Television programmers and executives announced six additional shows today for their fall line-ups. CBS Vice President Bart Clicker said: "We all had some shows that were on the bubble, like Joan of Arcadia and Arrested Development. Now that the decisions about those series have been made, we can tell you what will be taking their places.

The new shows are:

"Who Wants to Marry a Muslim?" Fifteen beautiful women of the free world will be transported to Beirut for the filming of this show. They will learn to cover up their beautiful bodies with full length robes and veils and wear these in the hot sun (as opposed to short shorts and halter tops). They will attempt to be subservient to all men and only speak to their potential husband. They will also have to surrender their car keys and driver's licenses and learn to walk to the market every day. The top prize winner will be selected as third wife of a rich oil sheik and live in his middle eastern tent without indoor plumbing. (ABC)

"CSI: Baywatch" By combining two of the top shows of recent years, CBS hopes to score big. Investigators will use forensic science to discover who is behind the towel thefts on the beach, why some women jiggle so much when running in slow motion, why a young child's ice cream melts too fast during the summer months, and who stole Pamela Anderson's acting talents. Lab coats will not be worn in the science department in favor of the required bikini. (CBS)

"Survivor: Bachelorette Apprentice Idols" Combining four successful reality series may just provide the most successful show of the new season. The weekly contest will include people scantily clad, dirty women trying to impress the board with their musical abilities while eating a diet of local flora and fauna. Contestants that are voted off receive red roses, be insulted by Simon Cowell, and then fired by Donald Trump. (NBC)
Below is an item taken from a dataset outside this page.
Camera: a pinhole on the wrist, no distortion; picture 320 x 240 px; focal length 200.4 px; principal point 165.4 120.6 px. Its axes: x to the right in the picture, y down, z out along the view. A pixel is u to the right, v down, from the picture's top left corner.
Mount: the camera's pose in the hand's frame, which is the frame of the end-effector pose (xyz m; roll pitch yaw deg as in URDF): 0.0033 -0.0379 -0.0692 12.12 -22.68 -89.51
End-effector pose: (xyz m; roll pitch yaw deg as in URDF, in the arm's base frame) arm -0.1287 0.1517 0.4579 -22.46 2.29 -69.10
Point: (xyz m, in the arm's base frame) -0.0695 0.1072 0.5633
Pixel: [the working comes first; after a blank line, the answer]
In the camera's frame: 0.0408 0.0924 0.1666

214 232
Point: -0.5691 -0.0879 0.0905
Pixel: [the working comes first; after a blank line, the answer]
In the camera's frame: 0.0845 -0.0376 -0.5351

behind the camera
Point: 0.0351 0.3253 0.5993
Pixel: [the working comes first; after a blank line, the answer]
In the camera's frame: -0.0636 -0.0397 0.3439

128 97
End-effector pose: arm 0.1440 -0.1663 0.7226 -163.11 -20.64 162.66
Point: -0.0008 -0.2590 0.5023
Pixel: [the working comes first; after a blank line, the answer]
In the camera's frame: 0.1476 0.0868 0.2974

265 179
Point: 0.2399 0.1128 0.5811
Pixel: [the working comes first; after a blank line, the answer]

"The Simple Life Ten; Adventures of the Simple Minded" Paris Hilton and her new equally freakish companion, recently acquitted Michael Jackson, will try to find someone in America who actually cares if they are back on network television. (FOX)

"Everybody Loves the Seinfeld Cast" All members of the Seinfeld cast, who have now had thirty-two shows cancelled between them, reunite in the family comedy. Jerry Seinfeld plays a New York City sportswriter. His taller, police office brother, will be played by Michael "Kramer" Richards. Julia Louis-Dreyfus will play his wife. Jason Alexander will play his balding father. In the pilot episode, the family goes out for lunch and gets kicked out of a soup restaurant by a "Nazi-like" cook. (CBS)

"Church Chat," with The Church Lady In the tradition of Highway to Heaven, Touched by an Angel, and Joan of Arcadia, this will also be a show with a religious theme. Comedian Tom Arnold will take over the role made popular by Dana Carvey. He/She will start out in the studio doing his talk show, then go out on the street and use his/her over the top antics to destroy Satan. Early shows will include inquisitions against low rise jeans, Howard Dean's recent ravings, rap music, and tattoos. (NBC)

The funny story above is a satire or parody. It is entirely fictitious.